Utah and Georgia install tech that lets roads talk - MilnerRoute
https://www.foxbusiness.com/technology/utah-and-georgia-install-tech-that-lets-roads-talk
======
nitrogen
It seems like camera or radar systems at intersections would be easier for
advanced warning of someone running a red light than having to fit every car
with a radio that broadcasts its speed etc.

Apart from that, this is a concept that's a long time coming, but assuming it
can be made sufficiently anonymous and optional, seems like a good idea. Like
maybe cars should only broadcast a random percentage of the time so that it
doesn't look weird for a car not to be broadcasting.

------
thamer
Interesting tech, but why not (also) broadcast this information to displays to
the side of the road or above it? Much like some other warnings are already
displayed on highway signs about black ice, accidents and a whole variety of
other hazardous conditions.

Focusing on "smart" cars does come at the detriment of drivers and passengers
of older cars who do not receive these warnings, and means that only the
drivers and passengers of modern vehicles benefit from these alerts. Even
putting aside from the obvious fairness issue of such a system, what good is
it if only a fraction of drivers can be reached?
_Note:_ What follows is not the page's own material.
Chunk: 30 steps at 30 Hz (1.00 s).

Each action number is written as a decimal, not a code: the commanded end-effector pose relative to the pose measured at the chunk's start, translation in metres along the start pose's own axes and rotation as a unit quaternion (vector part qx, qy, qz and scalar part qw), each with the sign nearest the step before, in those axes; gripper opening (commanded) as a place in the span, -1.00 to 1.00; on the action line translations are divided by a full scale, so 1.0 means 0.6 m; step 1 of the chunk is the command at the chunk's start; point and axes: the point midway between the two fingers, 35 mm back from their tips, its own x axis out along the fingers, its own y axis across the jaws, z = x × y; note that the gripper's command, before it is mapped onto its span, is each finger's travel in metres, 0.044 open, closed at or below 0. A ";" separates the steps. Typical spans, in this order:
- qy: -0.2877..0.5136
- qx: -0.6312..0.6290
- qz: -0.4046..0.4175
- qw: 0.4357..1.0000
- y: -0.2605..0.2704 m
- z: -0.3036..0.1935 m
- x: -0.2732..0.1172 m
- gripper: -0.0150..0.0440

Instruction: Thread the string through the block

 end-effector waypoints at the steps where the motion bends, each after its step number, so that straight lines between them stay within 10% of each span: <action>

Public safety alerts should not be limited to a limited group of people who
could afford the latest tech.

------
dharmab
Note that the stock photo in the article is not an accurate depiction of the
road this system is being installed on in Utah. The photo is of a long
interstate, while BCC is a tight, twisty and technical canyon climb beloved by
local bicyclists, car enthusiasts and motorcyclists.